Directions> Please give back every entry in full, word for word, but none of the pictures.

(Collected data entries)
========================
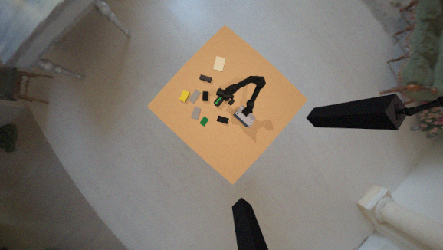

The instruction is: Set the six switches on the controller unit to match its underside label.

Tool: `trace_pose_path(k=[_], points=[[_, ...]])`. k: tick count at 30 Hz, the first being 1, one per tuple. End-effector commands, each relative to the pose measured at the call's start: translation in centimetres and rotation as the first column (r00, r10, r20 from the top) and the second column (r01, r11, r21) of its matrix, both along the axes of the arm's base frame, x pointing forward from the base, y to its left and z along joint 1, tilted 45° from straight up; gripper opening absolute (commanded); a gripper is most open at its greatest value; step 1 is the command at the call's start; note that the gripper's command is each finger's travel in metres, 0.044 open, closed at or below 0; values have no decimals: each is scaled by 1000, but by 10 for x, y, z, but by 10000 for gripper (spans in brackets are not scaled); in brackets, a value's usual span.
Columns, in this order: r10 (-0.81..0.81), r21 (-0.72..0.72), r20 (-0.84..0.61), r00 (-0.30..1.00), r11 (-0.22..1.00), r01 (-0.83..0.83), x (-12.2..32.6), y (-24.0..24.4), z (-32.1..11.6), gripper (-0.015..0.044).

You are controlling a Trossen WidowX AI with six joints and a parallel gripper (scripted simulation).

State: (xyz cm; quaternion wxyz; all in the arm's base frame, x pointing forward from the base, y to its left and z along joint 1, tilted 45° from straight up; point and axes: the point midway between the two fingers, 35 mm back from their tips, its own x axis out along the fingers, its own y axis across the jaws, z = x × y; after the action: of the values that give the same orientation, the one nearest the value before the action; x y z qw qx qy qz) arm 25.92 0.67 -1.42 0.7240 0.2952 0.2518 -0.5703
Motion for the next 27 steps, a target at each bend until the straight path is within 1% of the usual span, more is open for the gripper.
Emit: trace_pose_path(k=[1,7,27], points=[[25,-7,27,999,1000,-25,-15,-10,0,0],[48,-13,59,997,999,-47,-33,-22,-1,0],[48,-10,57,997,999,-47,-31,-42,-23,0]])
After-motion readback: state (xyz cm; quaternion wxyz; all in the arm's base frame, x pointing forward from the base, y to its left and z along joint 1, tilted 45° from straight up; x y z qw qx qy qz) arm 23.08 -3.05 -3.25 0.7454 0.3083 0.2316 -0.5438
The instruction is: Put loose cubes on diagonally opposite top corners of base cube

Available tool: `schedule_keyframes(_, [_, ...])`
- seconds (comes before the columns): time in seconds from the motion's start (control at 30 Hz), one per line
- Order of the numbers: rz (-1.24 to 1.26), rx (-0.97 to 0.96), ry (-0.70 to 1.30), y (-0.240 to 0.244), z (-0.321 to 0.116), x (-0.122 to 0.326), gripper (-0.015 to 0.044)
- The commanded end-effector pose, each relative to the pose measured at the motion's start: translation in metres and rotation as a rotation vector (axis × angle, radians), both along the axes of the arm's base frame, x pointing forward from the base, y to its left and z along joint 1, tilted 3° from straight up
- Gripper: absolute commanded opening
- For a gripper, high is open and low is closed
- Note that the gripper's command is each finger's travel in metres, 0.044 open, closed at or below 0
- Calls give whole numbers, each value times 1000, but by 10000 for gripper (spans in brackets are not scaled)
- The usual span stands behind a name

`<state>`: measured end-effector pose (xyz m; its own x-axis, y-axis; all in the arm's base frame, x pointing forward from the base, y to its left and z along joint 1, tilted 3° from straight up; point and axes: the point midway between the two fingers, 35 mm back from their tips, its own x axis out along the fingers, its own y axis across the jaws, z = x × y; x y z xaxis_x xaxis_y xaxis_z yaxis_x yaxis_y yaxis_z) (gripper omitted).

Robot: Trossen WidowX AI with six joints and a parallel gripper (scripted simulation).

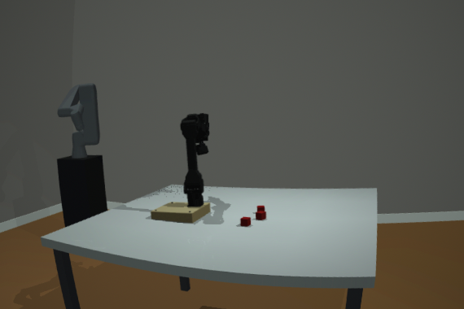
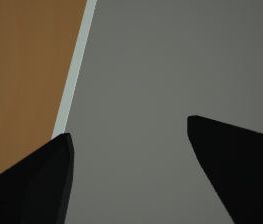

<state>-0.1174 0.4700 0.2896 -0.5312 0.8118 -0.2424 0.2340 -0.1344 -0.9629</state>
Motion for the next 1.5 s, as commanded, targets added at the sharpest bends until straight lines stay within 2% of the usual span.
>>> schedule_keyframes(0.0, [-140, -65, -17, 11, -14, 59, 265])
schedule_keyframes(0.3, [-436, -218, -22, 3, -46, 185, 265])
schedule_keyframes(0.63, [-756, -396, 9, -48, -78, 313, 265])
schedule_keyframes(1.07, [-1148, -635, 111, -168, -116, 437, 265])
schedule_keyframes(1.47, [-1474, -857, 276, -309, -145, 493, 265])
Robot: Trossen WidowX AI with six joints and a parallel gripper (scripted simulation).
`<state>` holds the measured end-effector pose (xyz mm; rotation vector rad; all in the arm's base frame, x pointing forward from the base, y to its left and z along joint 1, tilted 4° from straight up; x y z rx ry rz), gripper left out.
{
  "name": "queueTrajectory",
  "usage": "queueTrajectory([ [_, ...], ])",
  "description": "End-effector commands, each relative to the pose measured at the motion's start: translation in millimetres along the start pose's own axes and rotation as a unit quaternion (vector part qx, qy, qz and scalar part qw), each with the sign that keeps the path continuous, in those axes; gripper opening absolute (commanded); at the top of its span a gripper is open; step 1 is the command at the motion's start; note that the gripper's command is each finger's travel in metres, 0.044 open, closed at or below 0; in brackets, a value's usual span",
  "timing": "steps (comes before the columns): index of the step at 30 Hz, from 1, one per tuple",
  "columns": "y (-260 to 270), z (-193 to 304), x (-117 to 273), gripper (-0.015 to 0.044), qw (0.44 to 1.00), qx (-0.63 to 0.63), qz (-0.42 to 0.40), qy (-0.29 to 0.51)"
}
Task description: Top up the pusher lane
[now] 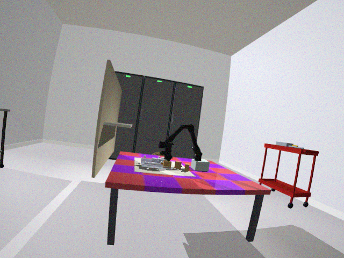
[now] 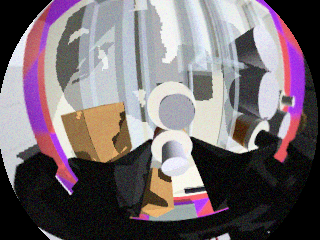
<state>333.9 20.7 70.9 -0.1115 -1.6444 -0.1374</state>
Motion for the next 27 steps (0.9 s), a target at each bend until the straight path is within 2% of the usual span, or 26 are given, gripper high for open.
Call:
queueTrajectory([
  [1, 0.2, -2.0, 0.3, 0.0, 1.0, 0.001, 0.0, -0.009],
  [27, -0.6, 2.3, 0.2, 0.0, 1.0, 0.001, 0.0, -0.009],
])
Point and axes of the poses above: the point midway between the two fingers, 35 mm back from their tips, its own x axis back along the fingers, its own y axis across the jaws, z = x × y, the point moved 7 cm from there along x, back along the fingers, and after that the axes turned 11 degrees about -x, right-handed, at the moved point
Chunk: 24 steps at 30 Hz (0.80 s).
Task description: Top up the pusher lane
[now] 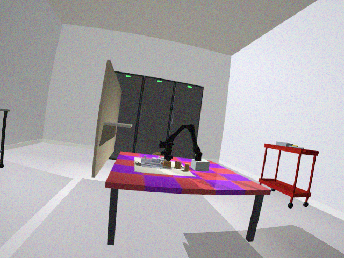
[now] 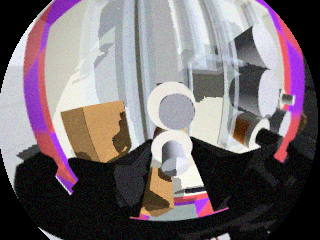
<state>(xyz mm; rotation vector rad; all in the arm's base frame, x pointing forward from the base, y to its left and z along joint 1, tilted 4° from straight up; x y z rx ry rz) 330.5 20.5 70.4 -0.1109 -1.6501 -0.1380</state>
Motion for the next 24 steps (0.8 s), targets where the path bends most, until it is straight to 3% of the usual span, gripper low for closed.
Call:
queueTrajectory([
  [1, 0.0, -0.9, 0.3, 0.0, 1.0, 0.001, 0.0, -0.006],
  [24, -0.7, 2.8, 0.2, 0.0, 1.0, 0.001, 0.0, -0.006],
])
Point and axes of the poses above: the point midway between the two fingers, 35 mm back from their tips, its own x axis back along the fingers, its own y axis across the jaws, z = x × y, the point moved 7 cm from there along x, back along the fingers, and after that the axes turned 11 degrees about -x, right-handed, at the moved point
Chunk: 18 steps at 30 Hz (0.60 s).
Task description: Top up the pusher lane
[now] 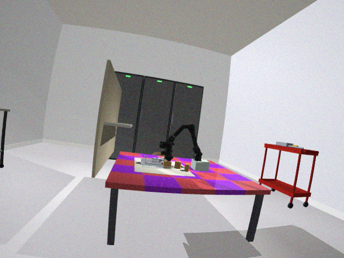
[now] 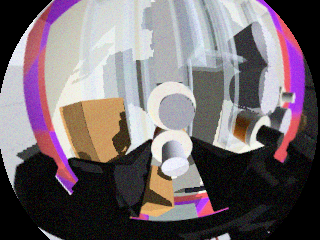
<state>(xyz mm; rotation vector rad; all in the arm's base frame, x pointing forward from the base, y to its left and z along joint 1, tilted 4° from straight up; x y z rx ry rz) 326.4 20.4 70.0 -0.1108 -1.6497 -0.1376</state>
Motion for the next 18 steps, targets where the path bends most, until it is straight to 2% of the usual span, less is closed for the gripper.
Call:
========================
Answer to this exercise>
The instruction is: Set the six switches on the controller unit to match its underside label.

Tool: `trace_pose_path(k=[_], points=[[_, ...]])`. k: tick count at 30 Hz, the first being 1, one per tuple. End-effector commands, each relative to the pose measured at the call's start: translation in centimetres and rotation as the first column (r00, r10, r20 from the top) and the second column (r01, r11, r21) of its matrix, both along the axes of the arm's base frame, x pointing forward from the base, y to its left and z along joint 1, tilted 45° from straight up; gripper opening absolute (commanded); a gripper is most open at its greatest value; step 1 is the command at the call's start; note that the gripper's command is each finger's travel in metres, 0.044 open, closed at or below 0; values have no decimals: each is scaled by 1000, but by 10 for x, y, z, but by 10000 for gripper (spans in brackets are not scaled); in brackets, a value's usual span.
Columns, in this order: r10 (-0.81..0.81), r21 (-0.72..0.72), r20 (-0.84..0.61), r00 (-0.30..1.00), r11 (-0.22..1.00), r01 (-0.83..0.83), x (-12.2..32.6), y (-24.0..24.4), z (-32.1..11.6), gripper (-0.015..0.044).

You are controlling a Trossen WidowX AI with six joints and a parallel gripper (scripted simulation).

State: (xyz cm; quaternion wxyz; all in the arm's base frame, x pointing forward from the base, y to its left and z along joint 1, tilted 45° from straight up; point and axes: the point midway between the two fingers, 35 mm back from their tips, its own x axis out along the fingers, its own y axis across the jaws, z = x × y; after the action: of the values that give the same orientation, the one nearest the value before the action; x y z qw qx qy qz) arm 25.92 0.67 -1.42 0.7240 0.2952 0.2518 -0.5703
Motion for the next 27 steps, a target at each bend until the straight path is within 1% of the usual span, more is open for the gripper.
Emit: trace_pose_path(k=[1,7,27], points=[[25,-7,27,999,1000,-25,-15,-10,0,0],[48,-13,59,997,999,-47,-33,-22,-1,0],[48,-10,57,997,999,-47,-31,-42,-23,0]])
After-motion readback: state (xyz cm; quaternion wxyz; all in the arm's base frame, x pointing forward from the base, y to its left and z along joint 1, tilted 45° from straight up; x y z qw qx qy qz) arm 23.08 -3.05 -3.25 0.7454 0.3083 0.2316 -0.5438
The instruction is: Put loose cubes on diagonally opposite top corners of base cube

Available tool: `schedule_keyframes(_, [_, ...])`
- seconds (comes before the columns): time in seconds from the motion's start (control at 30 Hz), one per line
- Order of the numbers: rz (-1.24 to 1.26), rx (-0.97 to 0.96), ry (-0.70 to 1.30), y (-0.240 to 0.244), z (-0.321 to 0.116), x (-0.122 to 0.326), gripper (-0.015 to 0.044)
- The commanded end-effector pose, each relative to the pose measured at the motion's start: translation in metres and rotation as a rotation vector (axis × angle, radians), both along the axes of the arm's base frame, x pointing forward from the base, y to its left and z along joint 1, tilted 3° from straight up
- Gripper: absolute commanded opening
- For a gripper, high is open and low is closed
- Note that the gripper's command is each finger's travel in metres, 0.044 open, closed at or below 0
- Calls give whole numbers, each value times 1000, but by 10000 for gripper (spans in brackets are not scaled)
- The usual span stands behind a name

`<state>`: measured end-effector pose (xyz m; its own x-axis, y-axis; all in the arm's base frame, x pointing forward from the base, y to its left and z along joint 1, tilted 3° from straight up; point and axes: the point midway between the two fingers, 35 mm back from their tips, its own x axis out along the fingers, its own y axis across the jaws, z = x × y; x y z xaxis_x xaxis_y xaxis_z yaxis_x yaxis_y yaxis_z) (gripper omitted).

Robot: Trossen WidowX AI with six joints and a parallel gripper (scripted simulation).


<state>-0.1174 0.4700 0.2896 -0.5312 0.8118 -0.2424 0.2340 -0.1344 -0.9629</state>
Motion for the next 1.5 s, as commanded, targets added at the sharpest bends until straight lines stay within 2% of the usual span.
>>> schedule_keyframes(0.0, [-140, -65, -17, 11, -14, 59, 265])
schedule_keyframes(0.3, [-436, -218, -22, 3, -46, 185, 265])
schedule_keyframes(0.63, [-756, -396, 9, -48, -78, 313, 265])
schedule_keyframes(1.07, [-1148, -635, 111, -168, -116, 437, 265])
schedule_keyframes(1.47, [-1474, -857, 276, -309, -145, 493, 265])
Robot: Trossen WidowX AI with six joints and a parallel gripper (scripted simulation).
`<state>` holds the measured end-effector pose (xyz mm; rotation vector rad; all in the arm's base frame, x pointing forward from the base, y to its left and z along joint 1, tilted 4° from straight up; x y z rx ry rz), gripper left out.
{
  "name": "queueTrajectory",
  "usage": "queueTrajectory([ [_, ...], ])",
  "description": "End-effector commands, each relative to the pose measured at the motion's start: translation in millimetres along the start pose's own axes and rotation as a unit quaternion (vector part qx, qy, qz and scalar part qw), each with the sign that keeps the path continuous, in those axes; gripper opening absolute (commanded); at the top of its span a gripper is open; step 1 is the command at the motion's start; note that the gripper's command is each finger's travel in metres, 0.044 open, closed at or below 0; in brackets, a value's usual span",
  "timing": "steps (comes before the columns): index of the step at 30 Hz, from 1, one per tuple",
  "columns": "y (-260 to 270), z (-193 to 304), x (-117 to 273), gripper (-0.015 to 0.044), qw (0.44 to 1.00), qx (-0.63 to 0.63), qz (-0.42 to 0.40), qy (-0.29 to 0.51)"
}
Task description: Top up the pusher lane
[now] 
[now] 
<state>333.9 20.7 70.9 -0.1115 -1.6444 -0.1374</state>
Motion for the next 27 steps (0.9 s), a target at each bend until the straight path is within 2% of the usual span, or 26 are given, gripper high for open.
Call:
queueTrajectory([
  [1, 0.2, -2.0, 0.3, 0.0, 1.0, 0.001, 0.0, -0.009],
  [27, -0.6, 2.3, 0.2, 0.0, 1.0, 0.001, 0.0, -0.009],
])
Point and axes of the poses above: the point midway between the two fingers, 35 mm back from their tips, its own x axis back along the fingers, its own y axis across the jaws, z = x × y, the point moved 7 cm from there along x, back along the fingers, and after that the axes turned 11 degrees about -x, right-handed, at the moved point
Chunk: 24 steps at 30 Hz (0.80 s).
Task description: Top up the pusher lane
[now] 
[now] 
<state>(xyz mm; rotation vector rad; all in the arm's base frame, x pointing forward from the base, y to its left and z along joint 1, tilted 4° from straight up; x y z rx ry rz) 330.5 20.5 70.4 -0.1109 -1.6501 -0.1380</state>
Motion for the next 24 steps (0.8 s), targets where the path bends most, until it is straight to 3% of the usual span, gripper low for closed.
Call:
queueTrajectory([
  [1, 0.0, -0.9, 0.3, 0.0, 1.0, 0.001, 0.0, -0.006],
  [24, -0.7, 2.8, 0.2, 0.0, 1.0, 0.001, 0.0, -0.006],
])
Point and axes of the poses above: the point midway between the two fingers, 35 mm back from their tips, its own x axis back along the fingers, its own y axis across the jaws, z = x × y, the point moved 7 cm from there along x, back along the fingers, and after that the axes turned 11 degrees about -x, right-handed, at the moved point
Chunk: 18 steps at 30 Hz (0.60 s).
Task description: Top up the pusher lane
[now] 
[now] 
<state>(xyz mm; rotation vector rad; all in the arm's base frame, x pointing forward from the base, y to its left and z along joint 1, tilted 4° from straight up; x y z rx ry rz) 326.4 20.4 70.0 -0.1108 -1.6497 -0.1376</state>
Motion for the next 18 steps, targets where the path bends most, until it is straight to 2% of the usual span, less is closed for the gripper.
Call:

The exercise asks for nothing more.